Дима? Какой еще Дима?! Что за Дима Волков в полвосьмого утра?!!
Тут у Варвары в голове просветлело, она снова взвизгнула, но уже от радости, кинулась на дверь, кое-как отперла хлипкий замочек и уставилась на темную, шевелящуюся в вечных подъездных сумерках тушу.
— Димка?!
— Ну да. Это я.
Он говорил с какой-то странной, как будто вопросительной интонацией, словно бы сомневался в том, что Димка — это именно он, и улыбался неуверенной улыбкой и прямо перед собой держал треугольный целлофановый сверток, из которого бодро торчали три замороженные гвоздики.
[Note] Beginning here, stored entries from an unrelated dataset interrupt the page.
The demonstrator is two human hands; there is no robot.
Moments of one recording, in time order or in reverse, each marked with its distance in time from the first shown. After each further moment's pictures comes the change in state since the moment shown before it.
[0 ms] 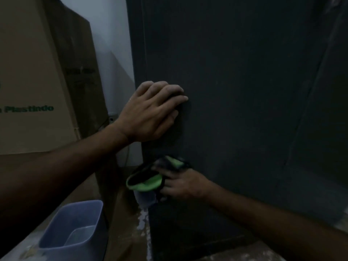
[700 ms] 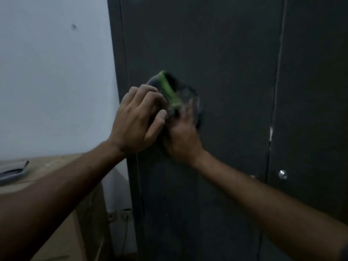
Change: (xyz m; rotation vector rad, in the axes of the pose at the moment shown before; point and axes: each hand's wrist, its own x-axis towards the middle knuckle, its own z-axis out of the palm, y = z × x) left_hand 0.385 -0.276 -0.217 -0.248 0.222 -0.261; right_hand 0.261 0.435 -0.425 -0.145 0.409 0.694
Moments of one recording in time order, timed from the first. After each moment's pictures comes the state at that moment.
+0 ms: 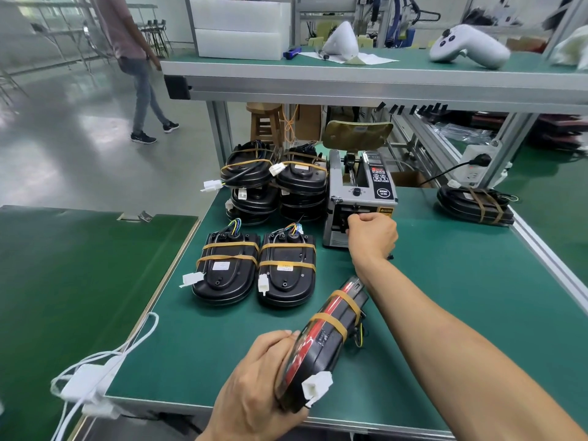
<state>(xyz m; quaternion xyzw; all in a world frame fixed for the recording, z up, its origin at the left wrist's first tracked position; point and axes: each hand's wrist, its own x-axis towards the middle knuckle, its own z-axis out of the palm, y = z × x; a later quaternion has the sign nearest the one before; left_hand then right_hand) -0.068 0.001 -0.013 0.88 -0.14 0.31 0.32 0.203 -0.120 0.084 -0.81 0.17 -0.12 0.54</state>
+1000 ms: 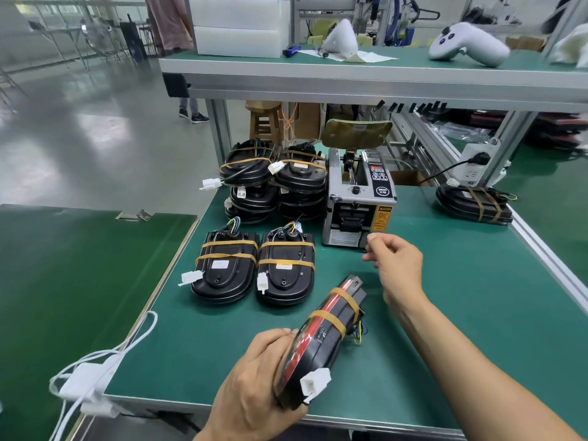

— Димка! — вскрикнула Варвара, кинулась на него и поцеловала в щеку. Димка испуганно моргал и все улыбался. — Откуда ты взялся, Димка?! Ты же в Америке!
— В Америке, — подтвердил он и сунул Варваре сверток. — Это тебе. Только боюсь, что они не совсем… свежие.
— Они были свежими месяц назад, — нетерпеливо сказала Варвара и потянулась, чтобы еще раз его поцеловать, — но это неважно.
Почему-то она никак не могла взять у него букетик и не сразу сообразила, что это из-за банки. В руке у нее была банка с огурцами. Варвара сунула ее обратно и задвинула ногой.
— Димка, когда ты приехал?!
— Варвара, кто там? Оладьи сгорели!
— Ты… не одна? — спросил Димка, сделал шаг назад и стыдливо потупился, как на просмотре кинофильма «Еще раз про любовь», куда их водили всем классом.
— Я не одна. У меня Таня ночевала, подруга. Слушай, почему мы стоим в коридоре? — Его рука под тканью синей куртки была толстой и теплой, как в былые времена. Варвара держалась за эту руку и, не отрываясь, смотрела ему в лицо, и даже приплясывала от радости.
— Наверное, потому, что тебе неудобно пригласить меня войти, — предположил Димка, и Варвара фыркнула:
— Ты совсем лишился ума в своей Америке! Пошли! Пошли скорее!
«Скорее» не получилось, потому что у него был рюкзак величиной со стог сена, еще сумка и еще один рюкзак, поменьше.
— Господи, ты что, не заходил домой?!
— Я заходил, — пропыхтел Димка, втаскивая в прихожую — шкаф из гарнитура «Хельга» — всю свою поклажу, — но я их не предупредил. Я хотел, чтобы был… неожиданность. Сюрприз, вот что.